Records from a dataset
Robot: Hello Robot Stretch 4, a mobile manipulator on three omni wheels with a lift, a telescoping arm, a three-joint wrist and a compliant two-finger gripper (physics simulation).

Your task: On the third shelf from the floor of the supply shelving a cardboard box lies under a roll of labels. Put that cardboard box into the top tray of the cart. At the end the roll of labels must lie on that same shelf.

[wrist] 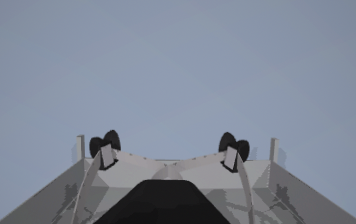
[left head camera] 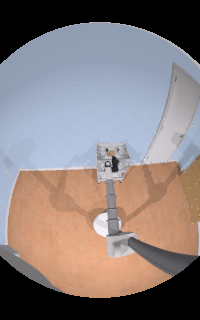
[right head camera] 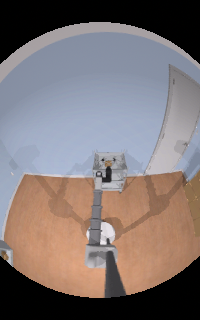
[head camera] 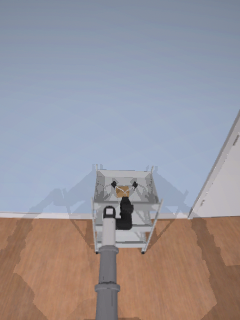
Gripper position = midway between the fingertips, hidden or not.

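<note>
The gripper (wrist: 170, 144) is visible, and so is a three-tier cart (head camera: 145, 199), which the left head camera view shows as well (left head camera: 122, 155).
</note>
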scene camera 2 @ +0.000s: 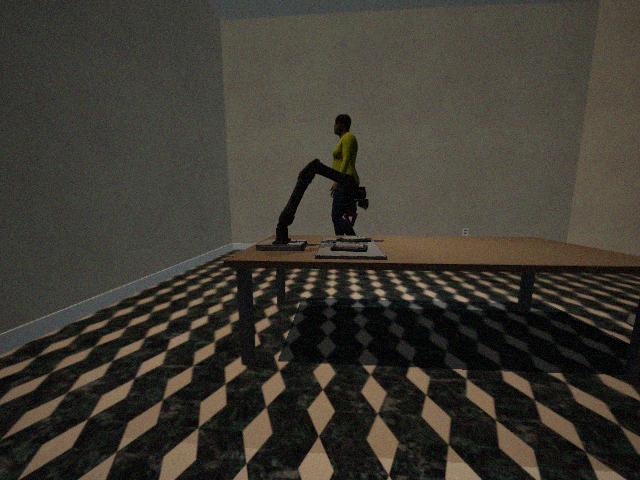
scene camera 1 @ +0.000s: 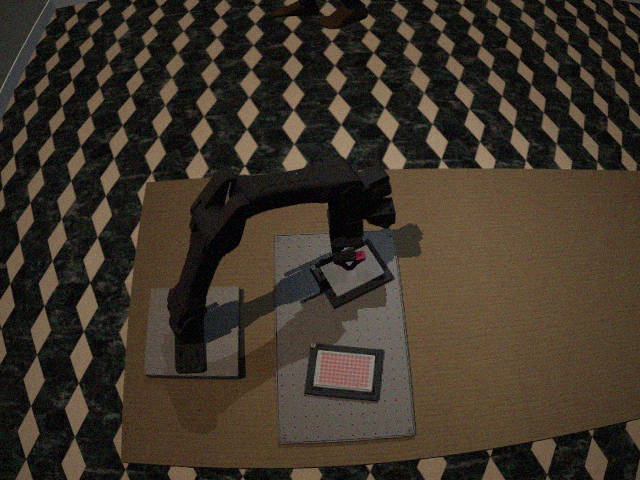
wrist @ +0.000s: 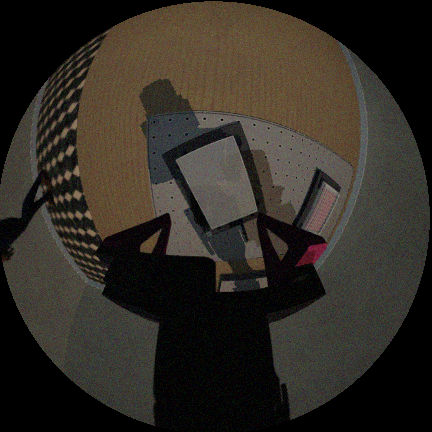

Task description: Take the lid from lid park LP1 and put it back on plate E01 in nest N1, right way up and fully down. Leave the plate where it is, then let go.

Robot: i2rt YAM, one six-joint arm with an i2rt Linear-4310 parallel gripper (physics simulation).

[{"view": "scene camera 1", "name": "my gripper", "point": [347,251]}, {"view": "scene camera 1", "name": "pale grey lid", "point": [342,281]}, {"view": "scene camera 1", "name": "plate with pink well grid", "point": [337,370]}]
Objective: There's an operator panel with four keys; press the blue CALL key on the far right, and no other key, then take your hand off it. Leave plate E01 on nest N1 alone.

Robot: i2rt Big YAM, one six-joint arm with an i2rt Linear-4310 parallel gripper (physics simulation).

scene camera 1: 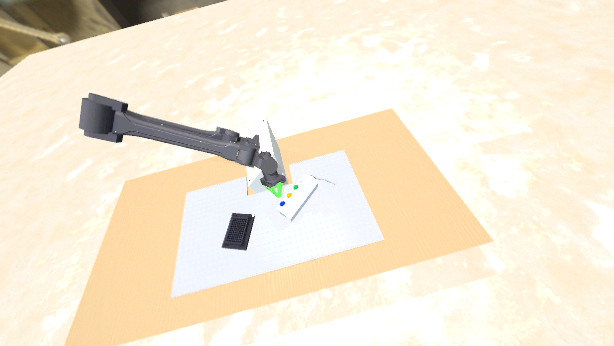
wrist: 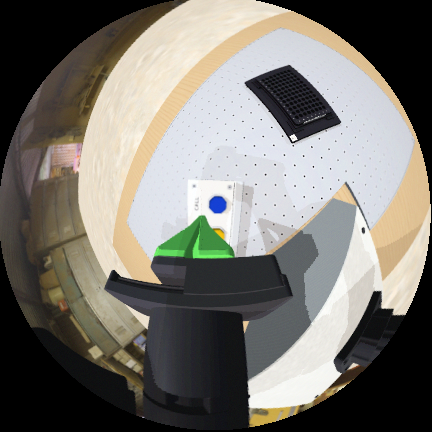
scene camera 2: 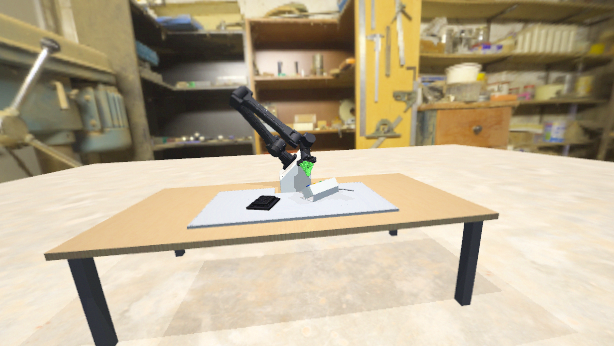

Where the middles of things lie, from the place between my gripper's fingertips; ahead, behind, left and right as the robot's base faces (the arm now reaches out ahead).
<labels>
Right now my hand is 23 cm to the left of the black tray (wrist: 298, 101), 10 cm above it and 8 cm short of it.
</labels>
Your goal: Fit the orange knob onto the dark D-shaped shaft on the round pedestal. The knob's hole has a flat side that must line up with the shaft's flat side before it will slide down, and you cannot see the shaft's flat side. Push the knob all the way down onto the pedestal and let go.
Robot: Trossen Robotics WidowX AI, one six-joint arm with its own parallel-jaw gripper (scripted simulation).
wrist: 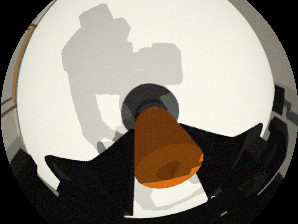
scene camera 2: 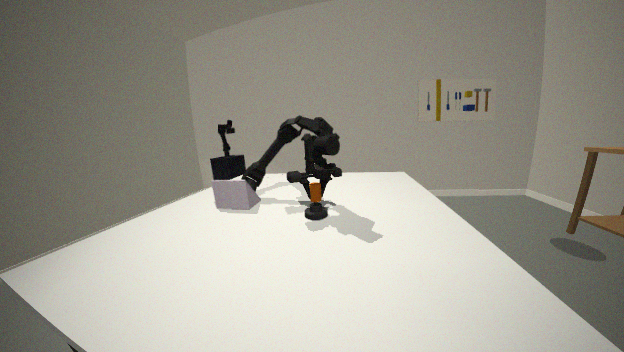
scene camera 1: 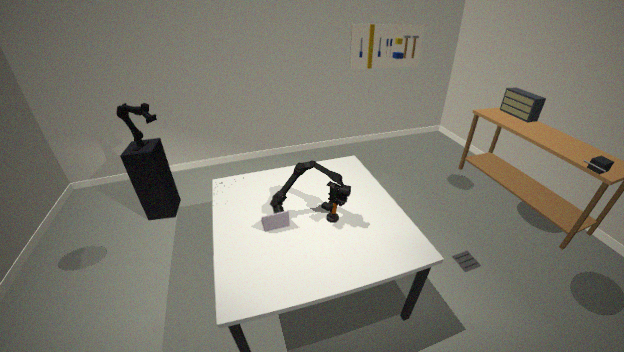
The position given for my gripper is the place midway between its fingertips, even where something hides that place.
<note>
In view: my gripper (scene camera 2: 315, 197), an orange knob (wrist: 165, 155) and a dark round pedestal (wrist: 147, 95).
My gripper also shows in the wrist view (wrist: 156, 130).
</note>
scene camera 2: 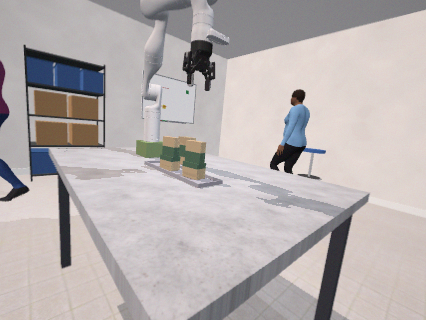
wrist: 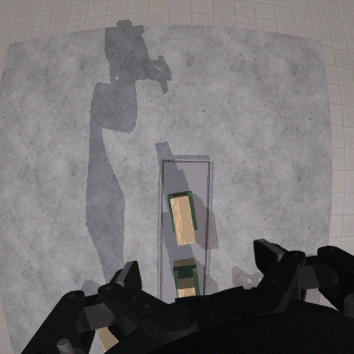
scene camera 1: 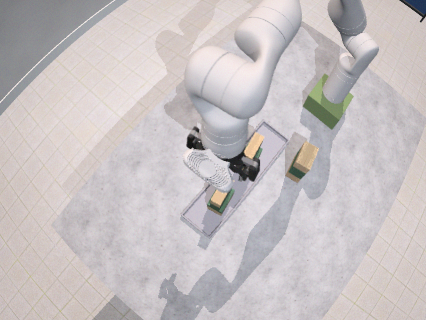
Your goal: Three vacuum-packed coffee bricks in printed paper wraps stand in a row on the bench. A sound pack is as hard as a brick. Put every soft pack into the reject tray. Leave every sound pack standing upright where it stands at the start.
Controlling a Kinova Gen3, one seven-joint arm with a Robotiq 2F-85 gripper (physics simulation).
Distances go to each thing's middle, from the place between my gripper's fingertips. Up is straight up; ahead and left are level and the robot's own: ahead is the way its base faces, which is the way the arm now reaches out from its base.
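Scene:
My gripper is now 100 mm past the grey reject tray (scene camera 1: pixel 208 221) and 350 mm above it.

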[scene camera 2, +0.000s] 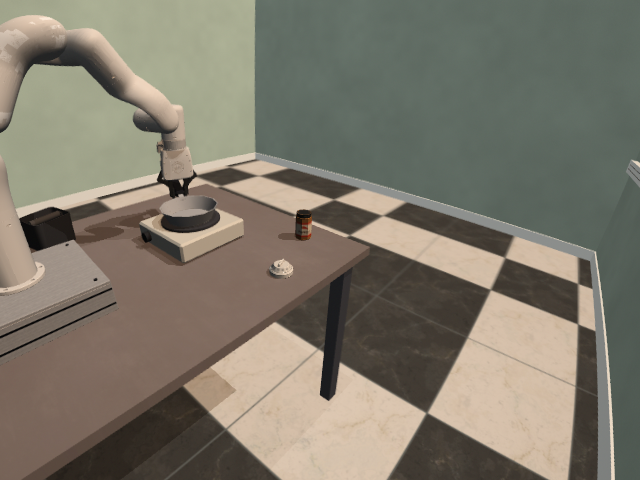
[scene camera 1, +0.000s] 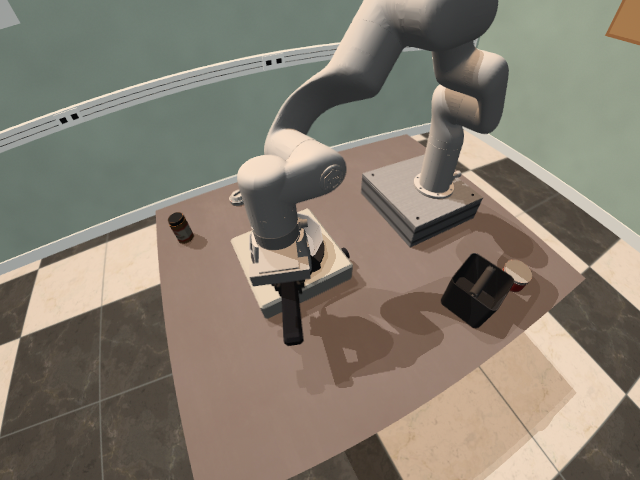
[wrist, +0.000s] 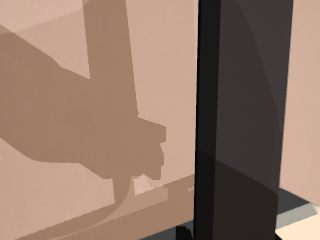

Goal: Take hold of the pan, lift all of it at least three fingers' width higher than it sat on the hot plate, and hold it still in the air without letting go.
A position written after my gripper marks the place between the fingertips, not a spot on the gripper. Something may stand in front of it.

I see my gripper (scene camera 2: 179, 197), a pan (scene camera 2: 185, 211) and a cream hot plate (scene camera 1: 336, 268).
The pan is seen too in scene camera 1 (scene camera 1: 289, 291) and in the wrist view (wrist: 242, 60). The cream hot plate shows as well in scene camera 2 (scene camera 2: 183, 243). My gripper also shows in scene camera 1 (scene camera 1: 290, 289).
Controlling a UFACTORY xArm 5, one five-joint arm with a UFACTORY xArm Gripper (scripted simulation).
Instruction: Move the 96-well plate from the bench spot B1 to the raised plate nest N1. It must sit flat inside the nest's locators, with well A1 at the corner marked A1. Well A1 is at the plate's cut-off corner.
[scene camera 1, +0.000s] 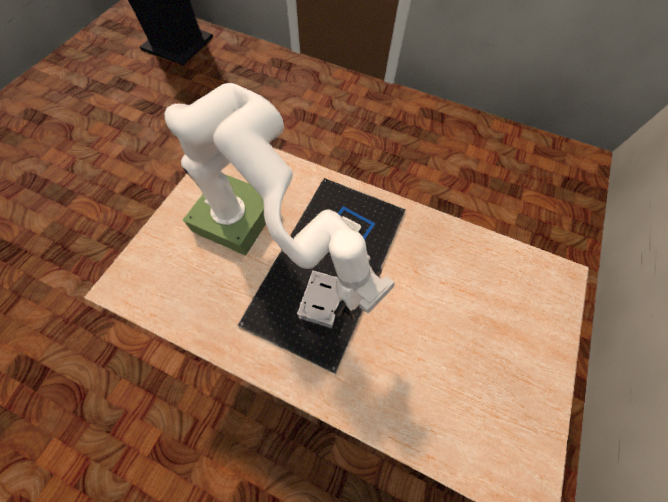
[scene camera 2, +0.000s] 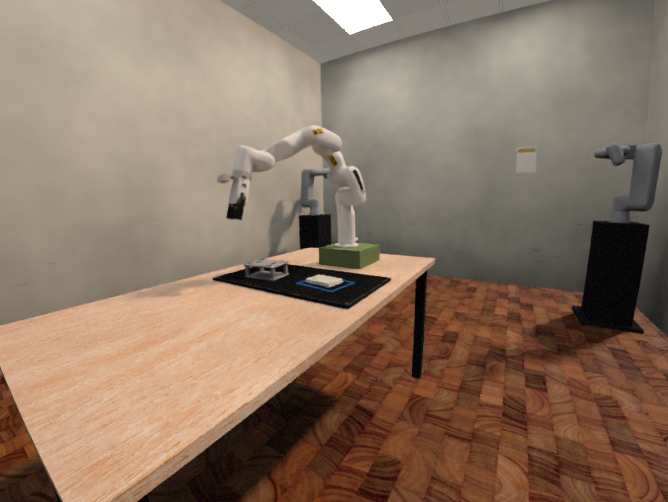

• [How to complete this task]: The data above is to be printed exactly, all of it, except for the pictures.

• [Result below]:
Robot: Hello Robot Stretch 4, a mobile manipulator on three omni wheels with a lift, a telescoping arm, a three-joint wrist and a compliant two-finger gripper (physics simulation).

Your task: On the third shelf from the floor of the supply shelving a cardboard box lies under a roll of labels. Put that cardboard box into the top tray of the cart. At the end the roll of labels must lie on that same shelf.

[wrist] 
[left head camera] 
[right head camera] 
[head camera] 
Gripper position = midway between the fingertips, hidden or not.

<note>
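The gripper (wrist: 170, 144) is visible, and so is a three-tier cart (head camera: 145, 199), which the left head camera view shows as well (left head camera: 122, 155).
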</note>
scene camera 2 @ +0.000s: 
scene camera 1 @ +0.000s: 
wrist @ +0.000s: 

Task description: Take the lid from lid park LP1 and put it back on plate E01 in nest N1, right way up and fully down. Leave the plate where it is, then let go.

Robot: i2rt YAM, one six-joint arm with an i2rt Linear-4310 parallel gripper (physics simulation).

[{"view": "scene camera 1", "name": "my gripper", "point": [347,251]}, {"view": "scene camera 1", "name": "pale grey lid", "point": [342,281]}, {"view": "scene camera 1", "name": "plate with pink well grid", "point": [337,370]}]
Objective: There's an operator panel with four keys; press the blue CALL key on the far right, and no other key, then take your hand off it. Leave plate E01 on nest N1 alone.

Robot: i2rt Big YAM, one six-joint arm with an i2rt Linear-4310 parallel gripper (physics simulation).

scene camera 1: 
wrist: 
scene camera 2: 

Where the middles of things lie, from the place between my gripper's fingertips; ahead, behind, left and right as the robot's base faces (the arm now reaches out ahead).
<labels>
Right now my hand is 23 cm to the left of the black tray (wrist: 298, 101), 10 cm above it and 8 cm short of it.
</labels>
Your goal: Fit the orange knob onto the dark D-shaped shaft on the round pedestal. The knob's hole has a flat side that must line up with the shaft's flat side before it will slide down, and you cannot see the shaft's flat side. Push the knob all the way down onto the pedestal and let go.
Robot: Trossen Robotics WidowX AI, one six-joint arm with its own parallel-jaw gripper (scripted simulation).
wrist: 
scene camera 2: 
scene camera 1: 
The position given for my gripper is the place midway between its fingertips, even where something hides that place.
<note>
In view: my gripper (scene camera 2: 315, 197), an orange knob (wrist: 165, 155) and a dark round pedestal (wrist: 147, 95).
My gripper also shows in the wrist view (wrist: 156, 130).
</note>
scene camera 2: 
wrist: 
scene camera 1: 
Your goal: Three vacuum-packed coffee bricks in printed paper wraps stand in a row on the bench. A sound pack is as hard as a brick. Put every soft pack into the reject tray. Leave every sound pack standing upright where it stands at the start.
Controlling a Kinova Gen3, one seven-joint arm with a Robotiq 2F-85 gripper (physics simulation).
Distances go to each thing's middle, from the place between my gripper's fingertips. Up is straight up; ahead and left are level and the robot's own: ahead is the way its base faces, which is the way the arm now reaches out from its base.
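Scene:
My gripper is now 100 mm past the grey reject tray (scene camera 1: pixel 208 221) and 350 mm above it.
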
[scene camera 2, +0.000s] 
[scene camera 1, +0.000s] 
[wrist, +0.000s] 

Goal: Take hold of the pan, lift all of it at least three fingers' width higher than it sat on the hot plate, and hold it still in the air without letting go.
A position written after my gripper marks the place between the fingertips, not a spot on the gripper. Something may stand in front of it.

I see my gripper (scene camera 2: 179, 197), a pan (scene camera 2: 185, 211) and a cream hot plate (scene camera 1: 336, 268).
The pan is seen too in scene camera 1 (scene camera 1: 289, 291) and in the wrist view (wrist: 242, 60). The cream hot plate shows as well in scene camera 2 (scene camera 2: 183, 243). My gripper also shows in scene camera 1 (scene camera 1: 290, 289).
Controlling a UFACTORY xArm 5, one five-joint arm with a UFACTORY xArm Gripper (scripted simulation).
Instruction: Move the 96-well plate from the bench spot B1 to the raised plate nest N1. It must sit flat inside the nest's locators, with well A1 at the corner marked A1. Well A1 is at the plate's cut-off corner.
[scene camera 1, +0.000s] 
[scene camera 2, +0.000s] 

No more output will be produced for this exercise.